Dataset excerpts:
-- Opening Marker --

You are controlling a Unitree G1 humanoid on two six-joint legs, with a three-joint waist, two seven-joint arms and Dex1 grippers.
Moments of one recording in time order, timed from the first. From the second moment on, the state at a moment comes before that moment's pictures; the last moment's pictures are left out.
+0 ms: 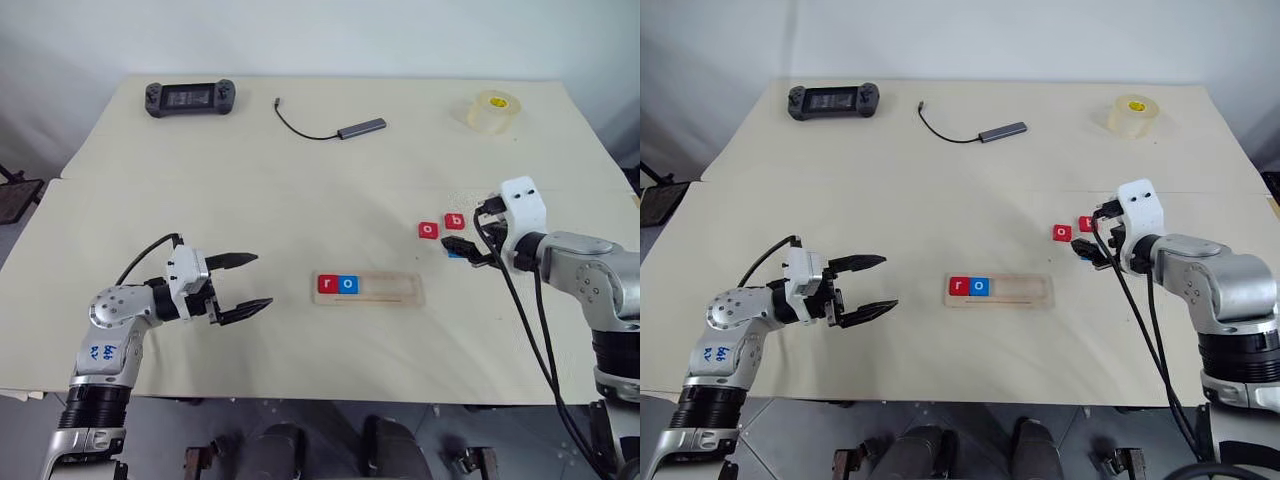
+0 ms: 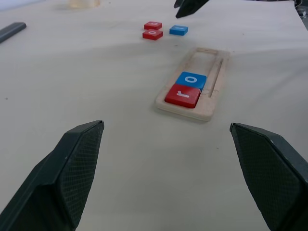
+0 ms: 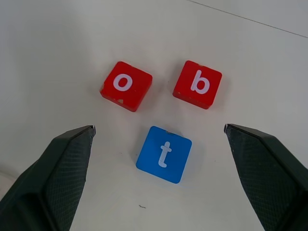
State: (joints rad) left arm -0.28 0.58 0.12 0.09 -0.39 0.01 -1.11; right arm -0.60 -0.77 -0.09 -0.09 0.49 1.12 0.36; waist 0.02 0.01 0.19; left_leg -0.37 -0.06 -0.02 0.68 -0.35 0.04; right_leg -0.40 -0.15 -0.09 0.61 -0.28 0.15
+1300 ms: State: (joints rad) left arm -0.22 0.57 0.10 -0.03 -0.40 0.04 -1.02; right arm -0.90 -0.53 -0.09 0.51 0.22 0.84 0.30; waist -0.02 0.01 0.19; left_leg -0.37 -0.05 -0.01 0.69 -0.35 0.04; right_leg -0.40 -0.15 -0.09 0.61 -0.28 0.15
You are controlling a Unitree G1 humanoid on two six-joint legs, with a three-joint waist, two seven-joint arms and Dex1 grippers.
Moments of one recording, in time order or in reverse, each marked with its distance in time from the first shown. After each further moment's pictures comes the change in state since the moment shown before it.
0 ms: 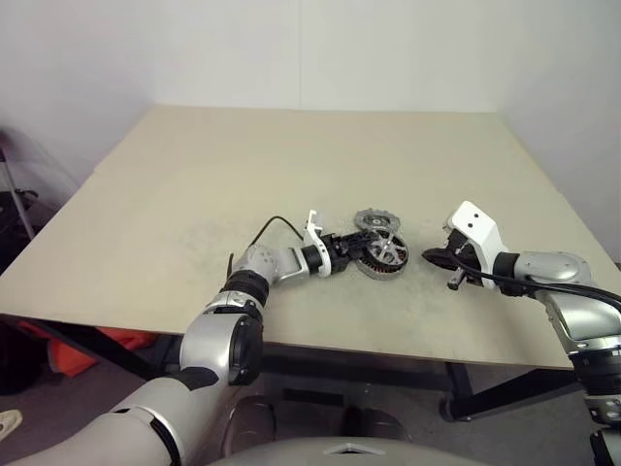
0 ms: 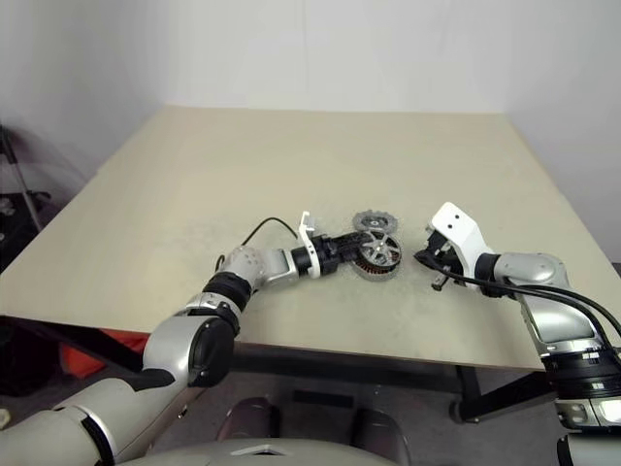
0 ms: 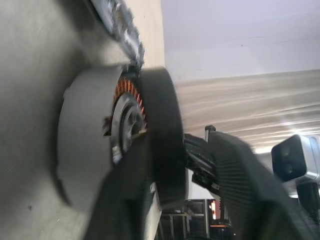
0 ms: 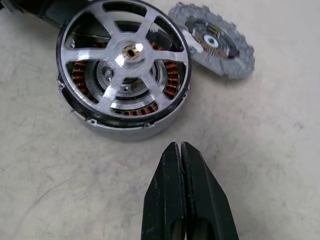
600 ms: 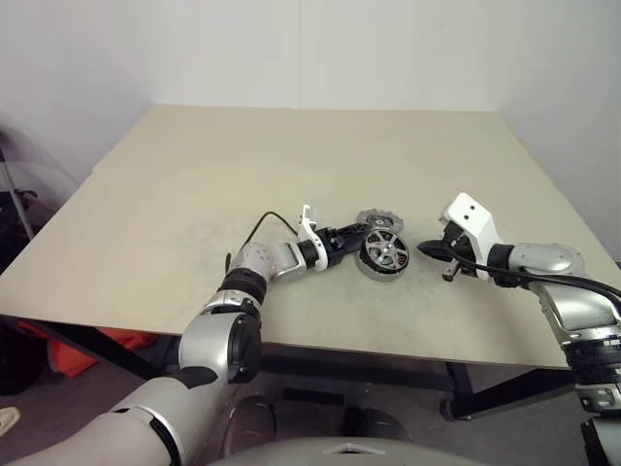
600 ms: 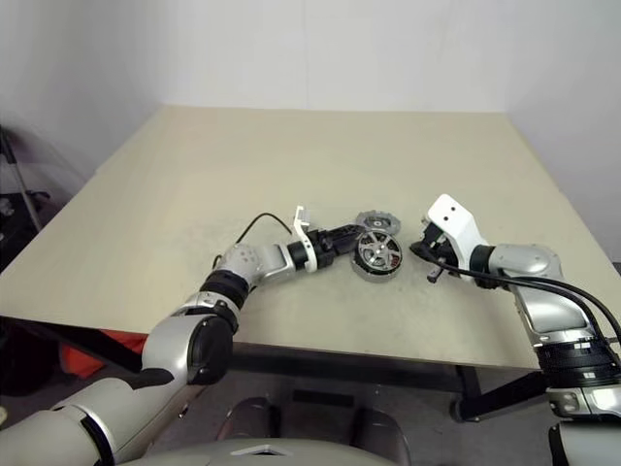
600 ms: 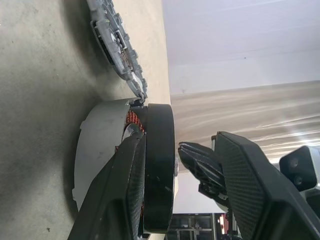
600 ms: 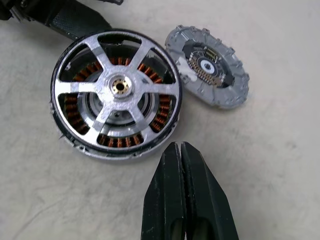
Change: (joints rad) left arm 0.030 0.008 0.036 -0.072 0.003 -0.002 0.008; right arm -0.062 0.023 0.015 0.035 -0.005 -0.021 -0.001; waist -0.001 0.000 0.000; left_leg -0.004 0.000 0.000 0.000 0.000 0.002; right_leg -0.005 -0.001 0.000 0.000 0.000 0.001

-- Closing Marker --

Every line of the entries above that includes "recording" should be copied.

Moments of one recording in time order, timed from the first. From the second moment on, the state at a moment comes before that moment's pictures; the last moment's pictures are left out.
Moments of one recording, in time order or in reverse, each marked with its distance in time from the first shown. After each further moment's pictures comes the change in state since the moment shown before it.

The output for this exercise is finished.